To protect the connection, Key Management Systems are created to distribute the cryptographic keys between railway devices, that is, it validates their security. However, while developing any rail cybersecurity solution, it is crucial to ensure that it does not increase the latency within the entire system.
The crucial feature of the CBTC system might be compromised too and require overpayments if pay little attention to the environmental research on the specific location. For instance, GPS can’t operate in tunnels, which requires more sophisticated infrastructure to provide seamless CBTC operation. Also, it can suffer from signal issues, such as electromagnetic interference, weak signal, a saturation of the communication environment, or risk of mixing frequencies with the LTE range. Thus, there is room for improvement, that can be occupied by innovations. For instance, ultra-wideband radio, 5G, or many more technologies can contribute to more powerful and invulnerable communication within the CBTC system.
Despite CBTC standards being developed by several organizations, if a system by a specific vendor is deployed at the rail line, the line becomes tied to this vendor throughout further maintenance. Since the expected extension of CBTC standards, such solutions are likely to provide more interoperability in the future. This may become a new step closer to simplifying the CBTC infrastructure as well. Thus, CBTCs are likely to increase their modularity in the future. Although it requires less equipment to implement Communication-Based Train Control in comparison with conventional signaling, the infrastructure remains complicated, which requires deployment and maintenance issues.
Should We Focus on Driverless Trains?
CBTC implementation doesn’t require the driver, since all the train control operations are automated. Technically it allows for the ultimate grade of automation, which is called GoA4. Autonomous trains are faster acquired by manufacturing companies, that implement such trains to carry materials to places of production.
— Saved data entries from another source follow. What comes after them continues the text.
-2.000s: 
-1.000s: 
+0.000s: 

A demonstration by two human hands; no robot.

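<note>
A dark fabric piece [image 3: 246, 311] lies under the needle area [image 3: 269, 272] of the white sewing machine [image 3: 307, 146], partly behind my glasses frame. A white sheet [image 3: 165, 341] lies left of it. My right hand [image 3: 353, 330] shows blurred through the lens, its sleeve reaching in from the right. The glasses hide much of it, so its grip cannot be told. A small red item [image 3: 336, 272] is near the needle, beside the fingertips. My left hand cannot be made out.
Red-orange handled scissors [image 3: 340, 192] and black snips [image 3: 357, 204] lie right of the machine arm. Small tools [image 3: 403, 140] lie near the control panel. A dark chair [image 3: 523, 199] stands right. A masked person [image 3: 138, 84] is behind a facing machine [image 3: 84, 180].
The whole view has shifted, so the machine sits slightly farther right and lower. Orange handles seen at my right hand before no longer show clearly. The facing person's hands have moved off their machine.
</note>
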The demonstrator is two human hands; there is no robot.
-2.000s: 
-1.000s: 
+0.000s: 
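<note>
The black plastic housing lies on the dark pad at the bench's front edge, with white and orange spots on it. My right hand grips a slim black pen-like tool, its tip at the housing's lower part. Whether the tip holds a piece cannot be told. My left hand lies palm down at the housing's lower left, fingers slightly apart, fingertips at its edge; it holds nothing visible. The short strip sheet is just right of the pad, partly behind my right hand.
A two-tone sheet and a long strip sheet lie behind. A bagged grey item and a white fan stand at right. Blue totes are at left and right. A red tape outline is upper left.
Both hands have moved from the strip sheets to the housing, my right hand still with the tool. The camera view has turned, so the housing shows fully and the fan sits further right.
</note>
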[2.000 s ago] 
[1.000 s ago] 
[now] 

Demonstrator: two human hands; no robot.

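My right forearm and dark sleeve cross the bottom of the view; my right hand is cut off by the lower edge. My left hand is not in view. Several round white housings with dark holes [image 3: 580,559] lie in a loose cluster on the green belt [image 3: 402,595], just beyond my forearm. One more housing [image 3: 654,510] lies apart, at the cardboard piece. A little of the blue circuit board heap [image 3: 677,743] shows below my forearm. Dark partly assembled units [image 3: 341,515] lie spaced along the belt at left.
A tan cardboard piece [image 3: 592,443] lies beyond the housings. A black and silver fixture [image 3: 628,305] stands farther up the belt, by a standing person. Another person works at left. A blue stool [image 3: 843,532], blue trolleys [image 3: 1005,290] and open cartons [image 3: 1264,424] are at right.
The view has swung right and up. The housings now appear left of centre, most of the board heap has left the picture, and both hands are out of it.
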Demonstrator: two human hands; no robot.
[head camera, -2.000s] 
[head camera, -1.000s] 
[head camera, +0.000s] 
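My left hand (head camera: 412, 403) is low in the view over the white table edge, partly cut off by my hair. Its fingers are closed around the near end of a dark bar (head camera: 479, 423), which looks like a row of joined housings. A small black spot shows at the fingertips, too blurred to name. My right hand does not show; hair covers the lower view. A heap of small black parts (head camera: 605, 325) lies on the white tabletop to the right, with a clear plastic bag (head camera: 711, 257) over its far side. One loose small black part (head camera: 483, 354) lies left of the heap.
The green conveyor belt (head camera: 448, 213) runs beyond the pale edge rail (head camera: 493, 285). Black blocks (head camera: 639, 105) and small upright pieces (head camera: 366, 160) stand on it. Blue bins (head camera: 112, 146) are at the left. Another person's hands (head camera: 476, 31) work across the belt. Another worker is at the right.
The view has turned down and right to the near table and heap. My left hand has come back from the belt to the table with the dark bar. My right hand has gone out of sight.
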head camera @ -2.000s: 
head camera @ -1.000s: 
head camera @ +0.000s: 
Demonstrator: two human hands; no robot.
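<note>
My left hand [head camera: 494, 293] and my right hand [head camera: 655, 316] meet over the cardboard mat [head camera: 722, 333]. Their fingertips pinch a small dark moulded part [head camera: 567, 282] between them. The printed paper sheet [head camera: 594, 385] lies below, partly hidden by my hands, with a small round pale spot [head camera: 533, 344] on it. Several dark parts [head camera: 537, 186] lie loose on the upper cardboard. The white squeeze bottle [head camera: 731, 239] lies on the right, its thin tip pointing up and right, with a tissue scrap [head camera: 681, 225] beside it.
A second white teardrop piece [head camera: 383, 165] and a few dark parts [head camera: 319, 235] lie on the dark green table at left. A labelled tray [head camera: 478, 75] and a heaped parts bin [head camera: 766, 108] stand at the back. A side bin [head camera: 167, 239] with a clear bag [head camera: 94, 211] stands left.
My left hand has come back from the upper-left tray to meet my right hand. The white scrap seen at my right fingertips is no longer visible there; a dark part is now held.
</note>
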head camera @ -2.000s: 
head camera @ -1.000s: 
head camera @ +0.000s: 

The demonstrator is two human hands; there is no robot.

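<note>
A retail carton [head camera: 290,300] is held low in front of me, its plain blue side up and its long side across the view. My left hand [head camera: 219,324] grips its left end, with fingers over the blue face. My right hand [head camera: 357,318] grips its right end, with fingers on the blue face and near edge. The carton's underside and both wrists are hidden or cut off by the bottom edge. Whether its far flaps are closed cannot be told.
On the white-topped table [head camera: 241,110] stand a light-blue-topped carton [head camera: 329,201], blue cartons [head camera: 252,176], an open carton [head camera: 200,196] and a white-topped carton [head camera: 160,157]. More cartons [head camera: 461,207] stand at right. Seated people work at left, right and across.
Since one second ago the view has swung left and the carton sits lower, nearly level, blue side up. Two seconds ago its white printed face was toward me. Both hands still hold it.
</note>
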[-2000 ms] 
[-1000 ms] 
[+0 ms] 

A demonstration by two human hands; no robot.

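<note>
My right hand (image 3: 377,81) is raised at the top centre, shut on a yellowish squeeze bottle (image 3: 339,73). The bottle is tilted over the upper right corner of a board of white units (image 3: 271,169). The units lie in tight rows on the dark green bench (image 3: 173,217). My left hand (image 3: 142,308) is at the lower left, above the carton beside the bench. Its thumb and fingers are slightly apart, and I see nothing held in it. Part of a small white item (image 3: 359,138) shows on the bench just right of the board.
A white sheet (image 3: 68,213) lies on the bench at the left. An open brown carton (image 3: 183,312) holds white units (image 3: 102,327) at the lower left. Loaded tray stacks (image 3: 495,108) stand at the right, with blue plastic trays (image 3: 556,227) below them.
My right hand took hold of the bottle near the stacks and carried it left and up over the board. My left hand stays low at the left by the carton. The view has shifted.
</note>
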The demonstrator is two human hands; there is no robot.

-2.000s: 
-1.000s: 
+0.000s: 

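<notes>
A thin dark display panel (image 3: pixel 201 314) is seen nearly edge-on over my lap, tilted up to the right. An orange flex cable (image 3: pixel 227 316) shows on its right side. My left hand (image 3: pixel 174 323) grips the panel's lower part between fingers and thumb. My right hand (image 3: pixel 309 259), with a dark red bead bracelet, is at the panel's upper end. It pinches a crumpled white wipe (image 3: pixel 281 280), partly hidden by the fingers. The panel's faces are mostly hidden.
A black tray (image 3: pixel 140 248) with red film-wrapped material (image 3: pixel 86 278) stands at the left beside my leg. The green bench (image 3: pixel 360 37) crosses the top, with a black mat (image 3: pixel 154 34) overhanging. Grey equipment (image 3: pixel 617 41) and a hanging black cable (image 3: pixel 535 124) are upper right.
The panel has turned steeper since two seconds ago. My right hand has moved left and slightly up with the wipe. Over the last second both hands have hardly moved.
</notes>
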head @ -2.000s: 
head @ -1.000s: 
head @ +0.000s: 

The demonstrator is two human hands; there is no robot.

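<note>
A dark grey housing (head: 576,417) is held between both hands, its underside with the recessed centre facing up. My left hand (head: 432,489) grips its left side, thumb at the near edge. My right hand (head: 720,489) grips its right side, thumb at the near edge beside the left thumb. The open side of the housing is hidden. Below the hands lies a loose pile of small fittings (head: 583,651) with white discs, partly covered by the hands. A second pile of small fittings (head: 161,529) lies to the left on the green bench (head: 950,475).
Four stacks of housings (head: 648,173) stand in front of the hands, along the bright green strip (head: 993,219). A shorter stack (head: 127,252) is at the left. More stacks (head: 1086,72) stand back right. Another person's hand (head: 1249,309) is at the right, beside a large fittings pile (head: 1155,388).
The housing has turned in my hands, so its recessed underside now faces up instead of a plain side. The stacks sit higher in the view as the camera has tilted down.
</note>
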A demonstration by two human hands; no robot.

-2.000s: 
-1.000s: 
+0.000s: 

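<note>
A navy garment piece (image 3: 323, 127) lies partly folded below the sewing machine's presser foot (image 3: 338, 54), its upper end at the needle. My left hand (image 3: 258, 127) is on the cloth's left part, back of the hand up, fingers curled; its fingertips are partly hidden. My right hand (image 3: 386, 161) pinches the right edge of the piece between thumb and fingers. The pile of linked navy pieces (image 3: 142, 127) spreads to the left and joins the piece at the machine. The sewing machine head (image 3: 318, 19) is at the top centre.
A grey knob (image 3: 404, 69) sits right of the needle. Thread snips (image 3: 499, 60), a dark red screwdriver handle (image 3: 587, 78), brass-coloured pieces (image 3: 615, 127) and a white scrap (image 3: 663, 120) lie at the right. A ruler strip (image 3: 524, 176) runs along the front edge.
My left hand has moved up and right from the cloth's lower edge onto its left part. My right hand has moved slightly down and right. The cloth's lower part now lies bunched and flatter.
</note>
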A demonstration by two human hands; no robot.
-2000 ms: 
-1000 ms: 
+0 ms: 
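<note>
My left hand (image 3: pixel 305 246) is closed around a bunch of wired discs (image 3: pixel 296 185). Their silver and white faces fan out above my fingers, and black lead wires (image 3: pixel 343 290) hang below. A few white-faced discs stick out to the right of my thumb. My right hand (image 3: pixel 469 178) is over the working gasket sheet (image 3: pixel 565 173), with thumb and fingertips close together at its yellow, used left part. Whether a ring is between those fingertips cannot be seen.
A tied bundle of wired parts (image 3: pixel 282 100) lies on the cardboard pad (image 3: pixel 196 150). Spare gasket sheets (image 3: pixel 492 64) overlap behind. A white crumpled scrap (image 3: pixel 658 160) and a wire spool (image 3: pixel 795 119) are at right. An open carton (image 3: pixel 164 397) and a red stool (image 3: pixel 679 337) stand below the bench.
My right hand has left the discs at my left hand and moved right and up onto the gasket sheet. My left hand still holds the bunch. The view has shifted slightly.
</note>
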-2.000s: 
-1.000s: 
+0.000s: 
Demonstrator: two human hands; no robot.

So far, some economic and organizational factors slow down autonomous trains' global adoption for passenger transportation. However, the enhancement of safety levels is a weighty argument in favor of autonomous passenger trains since they eliminate human errors.
Further developments of CBTC systems, need to be targeted at additional safety improvements. For instance, advanced obstacle detection tools are required within driverless train operations. Automation should be performed in coherence with advanced rail monitoring, onboard sensors, and networks developed with fail-safety in mind, to provide the ultimate safety level. All these subsystems should be tied-in with the CBTC unit.
Conclusions
As we can see, the potential for CBTC systems enhancements is abound. It touches its various features such as connectivity, safety, interoperability, and so on. Thus, when developing CBTC solutions, we recommend considering the following factors.
- Despite the relatively closed railway signaling market, we can expect the trend of increased compatibility of CBTC systems, since their growing standardization
- Rail cybersecurity stays on top among the trends for further CBTC development.
- Connectivity issues force to exacerbate CBTC communication equipment that brings room for improvement.
- Autonomous trains are expected to be widely implemented globally, but only when their incredible safety level will not be in doubt. Thus, further developments within CBTC might be directed at increasing safety.